Solved – Common values used for hyperparameter grid search

algorithmsmachine learningoptimizationscikit learn

When performing a grid search for exploring optimal hyperparameters, what are the typical values, or ranges, that are commonly used for alpha, epsilon, gamma, lambda, C, etc? I'm not focused on a particular algorithm at the moment. And I realize each problem is going to be different. But just wondering if anybody has a resource they can share that provides typical values or ranges that would be good starting points for hyperparameter tuning.

Best Answer

This is going to be very dependent on the algorithm, but I can answer for glmnet.

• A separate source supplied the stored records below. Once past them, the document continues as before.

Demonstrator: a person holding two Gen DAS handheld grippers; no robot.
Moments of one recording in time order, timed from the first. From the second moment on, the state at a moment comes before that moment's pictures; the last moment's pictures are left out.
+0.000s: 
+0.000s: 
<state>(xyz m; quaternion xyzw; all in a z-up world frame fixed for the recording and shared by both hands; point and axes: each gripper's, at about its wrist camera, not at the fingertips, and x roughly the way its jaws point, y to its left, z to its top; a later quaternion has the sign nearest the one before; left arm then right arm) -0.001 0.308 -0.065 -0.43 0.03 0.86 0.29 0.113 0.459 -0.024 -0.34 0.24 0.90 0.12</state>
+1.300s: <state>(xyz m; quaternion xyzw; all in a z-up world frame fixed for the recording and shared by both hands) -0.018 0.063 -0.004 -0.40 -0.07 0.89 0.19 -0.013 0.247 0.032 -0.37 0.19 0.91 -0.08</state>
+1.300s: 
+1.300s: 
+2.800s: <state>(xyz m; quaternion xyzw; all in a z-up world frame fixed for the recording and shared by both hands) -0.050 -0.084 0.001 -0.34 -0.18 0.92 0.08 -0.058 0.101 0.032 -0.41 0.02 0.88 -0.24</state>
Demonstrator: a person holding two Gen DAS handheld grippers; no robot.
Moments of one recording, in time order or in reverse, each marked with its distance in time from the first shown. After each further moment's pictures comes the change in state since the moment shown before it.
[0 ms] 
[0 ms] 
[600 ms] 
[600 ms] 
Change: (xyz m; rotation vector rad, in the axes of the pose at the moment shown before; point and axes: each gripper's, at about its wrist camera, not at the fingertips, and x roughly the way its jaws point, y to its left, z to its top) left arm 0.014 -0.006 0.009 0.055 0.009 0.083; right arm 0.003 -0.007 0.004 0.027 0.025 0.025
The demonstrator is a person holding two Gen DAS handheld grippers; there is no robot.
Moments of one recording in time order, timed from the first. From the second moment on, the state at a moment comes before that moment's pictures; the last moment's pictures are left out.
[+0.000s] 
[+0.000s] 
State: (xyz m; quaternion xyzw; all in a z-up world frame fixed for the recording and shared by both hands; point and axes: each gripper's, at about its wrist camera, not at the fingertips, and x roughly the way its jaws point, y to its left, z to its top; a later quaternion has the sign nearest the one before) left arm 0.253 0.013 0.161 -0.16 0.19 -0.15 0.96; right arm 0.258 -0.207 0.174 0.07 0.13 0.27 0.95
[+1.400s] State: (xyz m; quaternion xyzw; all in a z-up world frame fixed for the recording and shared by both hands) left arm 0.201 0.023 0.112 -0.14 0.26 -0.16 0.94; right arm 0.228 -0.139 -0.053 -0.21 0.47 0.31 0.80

Glmnet is fit through a cyclical coordinate descent, we apply an update rule to each coordinate in turn and iterate until convergence. The update rule is equation 5 in this paper.

As the authors note, this update rule implies that, if the some parameter $\beta_j$ is zero at some iteration, then it stays zero after the iteration if and only if

$$ \left| \langle x_j, y \rangle \right| < N \lambda \alpha $$

where $N$ is the number of training data points. If we let $\tilde \lambda$ denote the minimum lambda for which all parameters are estimated as zero (the set of all such lambdas is clearly an unbounded interval including infinity), the above relation tells us that

$$ N \alpha \tilde \lambda = \max_j \left| \langle x_j, y \rangle \right| $$

that is, all parameters are estimated as zero when

$$ \lambda > \frac{1}{N \alpha} \max_j \left| \langle x_j, y \rangle \right| $$

This gives us bounds on our grid search

  • When $ \lambda = 0$ we get the un-regularized model.
  • When $ \lambda > \tilde \lambda $ all parameters are zero.

To fill in the middle, glmnet breaks up this interval into multiplicatively even subintervals, i.e., subintervals whose endpoints are equally spaced on the logarithmic scale. My assumption is that this was done given some empirical evidence, but I'm not really sure.